The FDA’s accelerated approval program expedites the release of new drugs to treat serious conditions. Over the years, these have included another Alzheimer’s drug, aducanumab, as well as treatments for HIV/AIDS, leukemia and a host of rare diseases.
Unfortunately, several recent federal policy changes have added uncertainty to the accelerated approval program. Without more consistency from the FDA and Medicare, progress toward treating many deadly illnesses could grind to a halt.
The FDA’s accelerated approval pathway, just like the agency’s traditional approval pathway, requires companies to demonstrate that the drug is safe and that there is abundant evidence of its effectiveness.
The pathways differ in just one notable regard. In the traditional pathway, companies must demonstrate directly that a drug delivers a clinical benefit. In the accelerated pathway, companies can instead demonstrate that the drug has an effect on a “surrogate endpoint” — a measurable outcome reasonably believed to predict a clinical benefit, even if that benefit will take more time to demonstrate directly.
Gaining earlier access to new treatments can make the difference between life and death for patients, who often have no other treatment options.
In addition to saving lives, the accelerated approval pathway also has a major impact across the whole ecosystem of drug development.
Many innovative treatments begin at small biotech start-ups. These companies rely on venture investment to finance their work. Because the accelerated approval pathway offers an opportunity to get a new treatment to patients sooner, investors are often drawn to companies that are pursuing these approvals.
This arrangement has worked extraordinarily well since the accelerated approval program began. Of those that received accelerated approvals between 1992 and 2016, more than 76% went on to earn traditional FDA approval after their release.

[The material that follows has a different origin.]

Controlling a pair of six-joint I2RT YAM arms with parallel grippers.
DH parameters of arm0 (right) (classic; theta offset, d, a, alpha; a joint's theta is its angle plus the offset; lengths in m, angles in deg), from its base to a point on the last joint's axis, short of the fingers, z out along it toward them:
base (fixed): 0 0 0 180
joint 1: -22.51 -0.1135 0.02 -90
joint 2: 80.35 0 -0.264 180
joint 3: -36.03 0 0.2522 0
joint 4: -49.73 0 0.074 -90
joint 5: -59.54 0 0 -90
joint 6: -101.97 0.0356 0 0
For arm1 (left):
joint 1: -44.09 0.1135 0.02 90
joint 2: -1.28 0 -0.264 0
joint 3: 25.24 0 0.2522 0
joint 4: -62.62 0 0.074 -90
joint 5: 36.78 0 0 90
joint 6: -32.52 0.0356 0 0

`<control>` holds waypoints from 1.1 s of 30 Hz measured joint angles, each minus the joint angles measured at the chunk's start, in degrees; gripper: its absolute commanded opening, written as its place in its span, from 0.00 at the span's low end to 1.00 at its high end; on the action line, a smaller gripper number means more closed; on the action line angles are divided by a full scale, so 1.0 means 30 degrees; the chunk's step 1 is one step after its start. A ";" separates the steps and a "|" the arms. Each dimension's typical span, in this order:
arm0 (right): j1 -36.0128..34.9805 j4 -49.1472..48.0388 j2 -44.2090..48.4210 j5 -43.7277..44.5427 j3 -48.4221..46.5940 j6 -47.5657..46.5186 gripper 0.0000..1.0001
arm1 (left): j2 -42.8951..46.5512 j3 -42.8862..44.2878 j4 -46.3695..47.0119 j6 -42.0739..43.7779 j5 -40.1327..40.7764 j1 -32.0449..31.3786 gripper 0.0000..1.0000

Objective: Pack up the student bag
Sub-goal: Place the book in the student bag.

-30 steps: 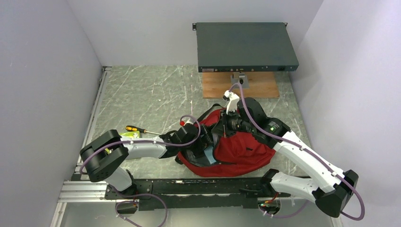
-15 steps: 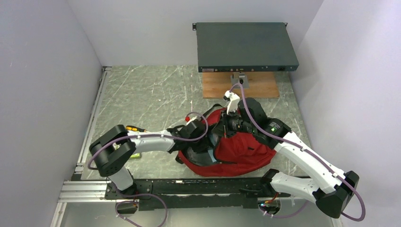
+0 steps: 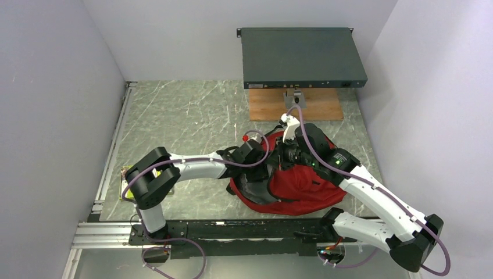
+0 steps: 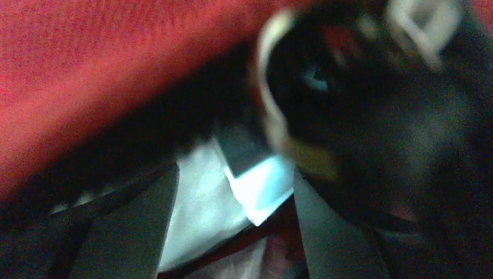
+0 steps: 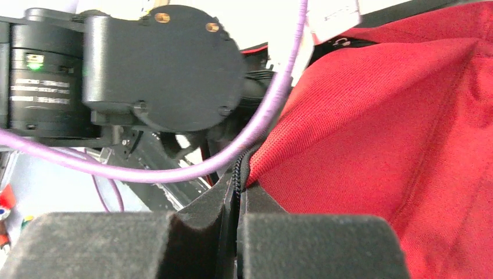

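Note:
The dark red student bag (image 3: 302, 185) lies near the front edge of the table with its mouth facing left. My right gripper (image 3: 283, 158) is shut on the bag's black zipper edge (image 5: 237, 174) and holds the mouth up; red fabric (image 5: 378, 145) fills the right of that view. My left gripper (image 3: 260, 170) reaches inside the opening. In the blurred left wrist view its fingers (image 4: 136, 232) stand apart, open. Beyond them a light blue book corner (image 4: 261, 186) and white pages lie under the red fabric (image 4: 87, 70). Nothing is pinched between the jaws.
A dark grey rack unit (image 3: 302, 58) sits at the back on a wooden board (image 3: 293, 106). A yellow-green item (image 3: 124, 174) lies by the left rail. Grey walls close in on both sides. The left arm's black wrist (image 5: 163, 70) hangs close over my right fingers.
My left arm has swung right and pushed deeper into the bag's mouth, and the bag has shifted right. Its jaws narrowed, then widened again. My right gripper kept its hold.

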 measured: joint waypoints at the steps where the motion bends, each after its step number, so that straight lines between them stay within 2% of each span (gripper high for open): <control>1: -0.0022 0.0000 0.0080 0.0189 0.0066 0.0007 0.00 | 0.0270 -0.0299 0.0015 0.0262 -0.0102 0.0000 0.87; 8: -0.0102 0.0138 0.0182 0.2157 0.0168 0.0000 0.00 | 0.2681 -0.1217 0.0437 0.2346 -0.1399 0.0036 0.99; 13: -0.0291 0.0000 0.0109 0.2142 0.0168 0.0095 0.00 | 0.4386 -0.2317 -0.0386 0.3912 -0.1559 0.0182 1.00; 17: -0.0270 0.0109 -0.0233 0.2812 0.0211 -0.0080 0.00 | 0.7584 -0.2863 -0.1778 0.5836 -0.1792 0.0197 1.00; 22: -0.0262 0.0153 -0.0714 0.3140 0.0452 -0.0284 0.18 | 1.2779 -0.2827 -0.2914 0.8335 -0.2404 0.0350 1.00; 27: -0.0270 0.0219 -0.1020 0.3519 0.0430 -0.0670 0.41 | 1.6364 -0.2346 -0.7162 1.0338 -0.0743 0.1246 1.00; 30: -0.0270 0.0437 -0.1246 0.3861 0.0168 -0.0860 0.50 | 1.8156 -0.2208 -1.0280 1.1315 0.0896 0.4124 1.00; 33: -0.0270 0.0736 -0.1552 0.4065 -0.0554 -0.1107 0.60 | 1.9147 -0.2178 -1.2743 1.2218 0.2572 0.8291 1.00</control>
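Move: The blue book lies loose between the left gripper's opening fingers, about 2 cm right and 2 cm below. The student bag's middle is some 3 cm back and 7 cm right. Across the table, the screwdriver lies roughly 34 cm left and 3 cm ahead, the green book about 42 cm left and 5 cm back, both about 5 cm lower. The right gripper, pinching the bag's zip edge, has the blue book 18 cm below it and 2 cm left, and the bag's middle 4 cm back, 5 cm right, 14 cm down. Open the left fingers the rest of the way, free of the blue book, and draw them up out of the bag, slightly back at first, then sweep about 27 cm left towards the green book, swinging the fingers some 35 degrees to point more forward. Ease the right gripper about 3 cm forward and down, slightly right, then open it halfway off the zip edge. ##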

It’s troubling that federal agencies have introduced so much unpredictability into a program that has been such a success for patients worldwide.
The FDA seems to be shifting the goalposts, now indicating that more and more companies will be required to launch post-approval confirmatory trials before receiving accelerated approval. This is particularly troubling for smaller companies.
Meanwhile, the Centers for Medicare & Medicaid Services has added more ambiguity to the accelerated approval process by severely restricting seniors’ access to newly-approved Alzheimer’s drugs. Last year, CMS made an unprecedented decision that will prevent the vast majority of Medicare beneficiaries from accessing an entire class of FDA-approved Alzheimer’s treatments. Under CMS’s new rule, the drugs will only be available to seniors who can enroll in restrictive clinical trials or pay for the treatments out-of-pocket.
In February, CMS officials muddied the waters even more by announcing a Medicare pilot program that would test paying less for medicines granted accelerated approval.
In short, even if a drug secures accelerated approval, it’s no longer clear that the government will cover it.
This puts drug developers in an impossible position. Investing billions of dollars in a state-of-the-art medicine is a risky endeavor under the best of circumstances. To have any chance of success, companies need consistent FDA standards and patients need predictable coverage policies.
Federal officials have failed to provide either — threatening not just a few companies, but the wider search for new treatments and cures that patients desperately need.
Rachel King is the interim CEO of the Biotechnology Innovation Organization. The co-founder and former CEO of GlycoMimetics, she also serves on the board of Novavax. This piece originally ran in the International Business Times.